**What is required**
Produce the full set of records below once more, exactly as they stand.

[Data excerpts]

------------

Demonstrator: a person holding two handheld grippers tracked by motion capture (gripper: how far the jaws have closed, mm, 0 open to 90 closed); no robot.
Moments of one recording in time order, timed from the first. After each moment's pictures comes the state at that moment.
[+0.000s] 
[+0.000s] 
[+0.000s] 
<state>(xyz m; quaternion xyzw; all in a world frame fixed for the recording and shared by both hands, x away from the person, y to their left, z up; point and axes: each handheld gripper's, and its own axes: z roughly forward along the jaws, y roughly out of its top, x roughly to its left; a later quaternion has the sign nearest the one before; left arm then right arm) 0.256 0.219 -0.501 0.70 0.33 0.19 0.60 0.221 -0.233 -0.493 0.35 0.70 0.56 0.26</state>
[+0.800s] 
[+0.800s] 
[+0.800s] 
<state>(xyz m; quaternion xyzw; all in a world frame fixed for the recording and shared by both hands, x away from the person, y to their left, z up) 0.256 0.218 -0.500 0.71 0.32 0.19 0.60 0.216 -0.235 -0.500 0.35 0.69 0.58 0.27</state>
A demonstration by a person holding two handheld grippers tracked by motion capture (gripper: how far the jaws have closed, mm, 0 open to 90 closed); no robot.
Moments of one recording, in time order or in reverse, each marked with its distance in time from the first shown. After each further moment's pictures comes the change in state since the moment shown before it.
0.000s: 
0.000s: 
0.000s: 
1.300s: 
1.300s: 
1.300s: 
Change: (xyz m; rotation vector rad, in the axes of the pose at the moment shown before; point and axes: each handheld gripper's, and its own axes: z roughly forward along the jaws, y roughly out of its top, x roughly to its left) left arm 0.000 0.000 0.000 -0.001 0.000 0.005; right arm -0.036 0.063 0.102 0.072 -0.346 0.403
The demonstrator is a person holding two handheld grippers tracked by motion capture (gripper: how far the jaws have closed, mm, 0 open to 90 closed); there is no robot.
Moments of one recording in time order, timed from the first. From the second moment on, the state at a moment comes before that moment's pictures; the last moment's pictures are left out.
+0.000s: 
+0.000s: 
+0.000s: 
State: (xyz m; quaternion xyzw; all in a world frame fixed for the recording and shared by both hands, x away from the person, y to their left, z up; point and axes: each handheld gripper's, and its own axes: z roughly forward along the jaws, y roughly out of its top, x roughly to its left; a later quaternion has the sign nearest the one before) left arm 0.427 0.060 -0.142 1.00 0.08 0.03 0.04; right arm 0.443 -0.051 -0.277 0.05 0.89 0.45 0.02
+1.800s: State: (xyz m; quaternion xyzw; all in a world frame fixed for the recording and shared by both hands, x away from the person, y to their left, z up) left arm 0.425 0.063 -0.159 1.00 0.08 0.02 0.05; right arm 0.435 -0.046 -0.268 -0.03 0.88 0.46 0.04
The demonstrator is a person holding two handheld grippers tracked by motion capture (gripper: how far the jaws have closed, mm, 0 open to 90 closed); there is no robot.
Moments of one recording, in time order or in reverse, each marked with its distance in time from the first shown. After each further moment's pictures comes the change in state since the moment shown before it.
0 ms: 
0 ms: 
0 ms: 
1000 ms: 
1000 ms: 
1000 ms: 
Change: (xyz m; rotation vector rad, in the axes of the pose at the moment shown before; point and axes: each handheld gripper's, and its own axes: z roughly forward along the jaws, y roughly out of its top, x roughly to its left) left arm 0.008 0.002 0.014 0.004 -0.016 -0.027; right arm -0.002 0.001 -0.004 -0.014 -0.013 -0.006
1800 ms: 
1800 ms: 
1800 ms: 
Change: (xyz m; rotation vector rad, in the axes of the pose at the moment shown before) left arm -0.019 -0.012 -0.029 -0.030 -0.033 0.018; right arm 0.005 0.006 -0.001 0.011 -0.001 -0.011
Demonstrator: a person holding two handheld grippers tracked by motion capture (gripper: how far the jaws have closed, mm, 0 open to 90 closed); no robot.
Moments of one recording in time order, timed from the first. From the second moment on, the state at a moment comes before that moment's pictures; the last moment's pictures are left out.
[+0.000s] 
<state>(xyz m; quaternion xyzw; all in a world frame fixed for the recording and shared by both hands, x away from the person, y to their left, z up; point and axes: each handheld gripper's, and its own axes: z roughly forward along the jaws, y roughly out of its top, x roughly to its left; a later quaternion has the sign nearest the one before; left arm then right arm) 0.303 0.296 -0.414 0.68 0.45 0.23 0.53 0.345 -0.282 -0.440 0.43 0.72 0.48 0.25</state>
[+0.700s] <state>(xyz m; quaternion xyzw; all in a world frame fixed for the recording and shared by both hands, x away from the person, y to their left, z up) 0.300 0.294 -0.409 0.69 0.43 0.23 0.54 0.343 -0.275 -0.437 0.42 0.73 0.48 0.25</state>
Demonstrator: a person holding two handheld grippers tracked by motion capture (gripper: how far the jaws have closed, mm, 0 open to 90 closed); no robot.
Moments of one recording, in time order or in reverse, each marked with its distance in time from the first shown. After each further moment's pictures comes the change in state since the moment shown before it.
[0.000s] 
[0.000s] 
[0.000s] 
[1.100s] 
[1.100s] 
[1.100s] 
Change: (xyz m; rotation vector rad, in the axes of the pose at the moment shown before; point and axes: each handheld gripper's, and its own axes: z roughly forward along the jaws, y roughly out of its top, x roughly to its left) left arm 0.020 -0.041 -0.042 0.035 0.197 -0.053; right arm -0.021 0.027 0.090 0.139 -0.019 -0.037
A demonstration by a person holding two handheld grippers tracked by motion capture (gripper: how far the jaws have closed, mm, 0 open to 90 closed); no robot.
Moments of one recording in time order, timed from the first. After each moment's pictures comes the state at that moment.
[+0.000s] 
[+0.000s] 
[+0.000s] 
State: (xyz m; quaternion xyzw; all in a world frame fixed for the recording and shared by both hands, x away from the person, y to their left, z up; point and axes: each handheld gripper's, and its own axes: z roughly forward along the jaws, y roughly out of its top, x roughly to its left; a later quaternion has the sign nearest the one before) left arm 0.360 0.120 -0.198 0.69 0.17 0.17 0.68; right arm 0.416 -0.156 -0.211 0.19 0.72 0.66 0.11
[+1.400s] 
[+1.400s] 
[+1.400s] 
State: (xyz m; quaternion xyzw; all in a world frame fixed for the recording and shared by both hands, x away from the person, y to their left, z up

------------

**Your solution**
Demonstrator: a person holding two handheld grippers tracked by motion capture (gripper: how far the jaws have closed, mm, 0 open to 90 closed); no robot.
Moments of one recording in time order, timed from the first. After each moment's pictures comes the state at that moment.
[+0.000s] 
[+0.000s] 
[+0.000s] 
<state>(xyz m; quaternion xyzw; all in a world frame fixed for the recording and shared by both hands, x away from the person, y to their left, z up; point and axes: each handheld gripper's, and its own axes: z roughly forward along the jaws, y roughly out of its top, x roughly to its left; a later quaternion has the sign nearest the one before; left arm then right arm) 0.256 0.219 -0.501 0.70 0.33 0.19 0.60 0.221 -0.233 -0.493 0.35 0.70 0.56 0.26</state>
[+0.800s] 
[+0.800s] 
[+0.800s] 
<state>(xyz m; quaternion xyzw; all in a world frame fixed for the recording and shared by both hands, x away from the person, y to their left, z up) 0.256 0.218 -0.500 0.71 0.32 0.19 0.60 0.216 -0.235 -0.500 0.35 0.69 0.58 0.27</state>
A demonstration by a person holding two handheld grippers tracked by motion capture (gripper: how far the jaws have closed, mm, 0 open to 90 closed); no robot.
Moments of one recording, in time order or in reverse, each marked with its distance in time from the first shown. After each further moment's pictures comes the change in state since the moment shown before it.
0.000s: 
0.000s: 
0.000s: 
1.300s: 
1.300s: 
1.300s: 
Change: (xyz m; rotation vector rad, in the axes of the pose at the moment shown before; point and axes: each handheld gripper's, and its own axes: z roughly forward along the jaws, y roughly out of its top, x roughly to its left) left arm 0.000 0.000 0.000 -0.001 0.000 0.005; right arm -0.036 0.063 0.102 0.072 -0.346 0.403
The demonstrator is a person holding two handheld grippers tracked by motion capture (gripper: how far the jaws have closed, mm, 0 open to 90 closed); there is no robot.
Moments of one recording in time order, timed from the first. From the second moment on, the state at a moment comes before that moment's pictures; the last moment's pictures are left out.
+0.000s: 
+0.000s: 
+0.000s: 
State: (xyz m; quaternion xyzw; all in a world frame fixed for the recording and shared by both hands, x away from the person, y to their left, z up; point and axes: each handheld gripper's, and its own axes: z roughly forward along the jaws, y roughly out of its top, x roughly to its left; a later quaternion has the sign nearest the one before) left arm 0.427 0.060 -0.142 1.00 0.08 0.03 0.04; right arm 0.443 -0.051 -0.277 0.05 0.89 0.45 0.02
+1.800s: State: (xyz m; quaternion xyzw; all in a world frame fixed for the recording and shared by both hands, x away from the person, y to their left, z up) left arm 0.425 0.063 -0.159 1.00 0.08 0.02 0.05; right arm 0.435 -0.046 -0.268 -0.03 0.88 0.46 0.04
The demonstrator is a person holding two handheld grippers tracked by motion capture (gripper: how far the jaws have closed, mm, 0 open to 90 closed); there is no robot.
Moments of one recording, in time order or in reverse, each marked with its distance in time from the first shown. After each further moment's pictures comes the change in state since the moment shown before it.
0 ms: 
0 ms: 
0 ms: 
1000 ms: 
1000 ms: 
1000 ms: 
Change: (xyz m; rotation vector rad, in the axes of the pose at the moment shown before; point and axes: each handheld gripper's, and its own axes: z roughly forward along the jaws, y roughly out of its top, x roughly to its left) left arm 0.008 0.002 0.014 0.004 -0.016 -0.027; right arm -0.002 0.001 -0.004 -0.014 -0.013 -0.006
1800 ms: 
1800 ms: 
1800 ms: 
Change: (xyz m; rotation vector rad, in the axes of the pose at the moment shown before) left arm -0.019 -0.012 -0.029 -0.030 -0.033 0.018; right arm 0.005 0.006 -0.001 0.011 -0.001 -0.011
Demonstrator: a person holding two handheld grippers tracked by motion capture (gripper: how far the jaws have closed, mm, 0 open to 90 closed); no robot.
Moments of one recording in time order, timed from the first. From the second moment on, the state at a moment comes before that moment's pictures; the last moment's pictures are left out.
[+0.000s] 
<state>(xyz m; quaternion xyzw; all in a world frame fixed for the recording and shared by both hands, x away from the person, y to their left, z up; point and axes: each handheld gripper's, and its own axes: z roughly forward along the jaws, y roughly out of its top, x roughly to its left; a later quaternion has the sign nearest the one before; left arm then right arm) 0.303 0.296 -0.414 0.68 0.45 0.23 0.53 0.345 -0.282 -0.440 0.43 0.72 0.48 0.25</state>
[+0.700s] <state>(xyz m; quaternion xyzw; all in a world frame fixed for the recording and shared by both hands, x away from the person, y to their left, z up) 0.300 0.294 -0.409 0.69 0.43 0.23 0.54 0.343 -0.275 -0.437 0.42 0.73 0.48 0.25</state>
Demonstrator: a person holding two handheld grippers tracked by motion capture (gripper: how far the jaws have closed, mm, 0 open to 90 closed); no robot.
Moments of one recording, in time order or in reverse, each marked with its distance in time from the first shown. After each further moment's pictures comes the change in state since the moment shown before it.
[0.000s] 
[0.000s] 
[0.000s] 
[1.100s] 
[1.100s] 
[1.100s] 
Change: (xyz m; rotation vector rad, in the axes of the pose at the moment shown before; point and axes: each handheld gripper's, and its own axes: z roughly forward along the jaws, y roughly out of its top, x roughly to its left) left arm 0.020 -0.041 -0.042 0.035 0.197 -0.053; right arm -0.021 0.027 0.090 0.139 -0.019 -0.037
A demonstration by a person holding two handheld grippers tracked by motion capture (gripper: how far the jaws have closed, mm, 0 open to 90 closed); no robot.
Moments of one recording in time order, timed from the first. After each moment's pictures comes the state at that moment.
[+0.000s] 
[+0.000s] 
[+0.000s] 
State: (xyz m; quaternion xyzw; all in a world frame fixed for the recording and shared by both hands, x away from the person, y to their left, z up; point and axes: each handheld gripper's, and its own axes: z roughly forward along the jaws, y roughly out of its top, x roughly to its left; a later quaternion has the sign nearest the one before) left arm 0.360 0.120 -0.198 0.69 0.17 0.17 0.68; right arm 0.416 -0.156 -0.211 0.19 0.72 0.66 0.11
[+1.400s] 
[+1.400s] 
[+1.400s] 
State: (xyz m; quaternion xyzw; all in a world frame fixed for the recording and shared by both hands, x away from the person, y to their left, z up

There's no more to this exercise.